In late components, there is an N400 component. Several studies have shown that N400 is responsible for semantic processing69,70. The N400 appears with different modalities, such as audio, words, or pictures. It is suggested that two cognitive processes occur during the N400: first, accessing semantic terms from long-term memory; and second, integrating semantic information together. The amplitude of our late components has a negative correlation with the NASA-TLX score, and the latency of the late components has a positive correlation with the NASA-TLX score. Newman et al. also saw a negative correlation between N400 amplitude and speech comprehension score; we can say that as CL increases, there would be lower space for semantic processing71 . We also see that there is a positive correlation between the late component latency and the NASA-TLX score. Ihara et al. demonstrated that Japanese individuals with higher L2 proficiency have an earlier N400, indicating that the brain processes the meanings of words earlier than in those with lower proficiencies27. Our N400 may occur later under high CL because more time is needed to process semantic information in NP condition.

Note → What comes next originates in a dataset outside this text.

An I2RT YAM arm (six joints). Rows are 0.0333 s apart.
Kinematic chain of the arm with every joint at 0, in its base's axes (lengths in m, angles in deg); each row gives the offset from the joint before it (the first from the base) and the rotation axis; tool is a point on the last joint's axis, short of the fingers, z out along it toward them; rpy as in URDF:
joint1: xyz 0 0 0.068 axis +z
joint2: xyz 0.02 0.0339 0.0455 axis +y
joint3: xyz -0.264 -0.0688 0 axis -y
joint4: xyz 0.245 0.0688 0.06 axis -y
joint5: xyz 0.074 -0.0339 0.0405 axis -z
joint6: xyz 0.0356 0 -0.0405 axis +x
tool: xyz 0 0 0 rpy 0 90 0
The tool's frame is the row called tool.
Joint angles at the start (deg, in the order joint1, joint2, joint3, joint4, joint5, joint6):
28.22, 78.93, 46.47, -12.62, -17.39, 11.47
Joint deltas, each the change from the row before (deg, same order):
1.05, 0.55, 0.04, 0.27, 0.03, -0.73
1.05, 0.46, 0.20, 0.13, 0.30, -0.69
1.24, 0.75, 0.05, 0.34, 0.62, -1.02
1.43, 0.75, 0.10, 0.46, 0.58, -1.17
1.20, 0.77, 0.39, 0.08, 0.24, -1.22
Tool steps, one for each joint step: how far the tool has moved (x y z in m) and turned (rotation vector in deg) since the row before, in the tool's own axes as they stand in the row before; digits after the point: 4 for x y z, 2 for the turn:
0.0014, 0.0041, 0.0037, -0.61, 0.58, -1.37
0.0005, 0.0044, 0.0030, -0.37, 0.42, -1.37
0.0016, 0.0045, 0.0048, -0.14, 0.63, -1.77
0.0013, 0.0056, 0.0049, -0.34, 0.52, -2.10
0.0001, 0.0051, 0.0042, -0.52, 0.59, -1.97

Figure 8 and Table 1 suggest that CL and learning in educational multimedia can be predicted using merely a small portion of EEG recording, by analyzing the amplitude and latencies of TRF components of only one channel. Friedman et al.72 also predicted CL in Raven’s 2 IQ test, where participants had to solve 36 questions without a time limit while their EEG was recorded. Other studies have used machine learning and statistical methods to measure CL using the same dataset as our research. However, they have not addressed cognitive processes such as audio or linguistic15,41. For a review on the CL recognition with EEG see73.

This study has some potential limitations. Firstly, our focus was on second-language learners. However, to accurately differentiate neural activities related to CL, it would be more appropriate to utilize stimuli in the participants’ native language. For instance, even though presenting an excessive amount of text may contradict Mayer’s principle, it can assist second-language learners in better understanding multimedia content. Secondly, the hypothesis that every moment in the NP multimedia lacks principles or that each moment in the P multimedia follows principles is probably not correct. For example, in certain moments of NP multimedia, there is both speech and image, these instances could also meet the criteria for the P condition. In addition, by using eye tracking alongside EEG recording, one could also detect where subjects focus their attention. This will allow us to extract a more accurate regressor from the stimuli to use in the forward model74,75. Finally, given advancements in technology, particularly in virtual reality (VR) and augmented reality (AR), we suggest examining the effects of these tools on CL76.

In conclusion, in this study we developed a model to predict CL using EEG signals recorded while participants viewed educational multimedia. The findings indicate that CL influenced the early and N400 components of TRF. Our results highlight the potential to assess CL and learning using TRFs, eliminating the need for traditional paper questionnaires.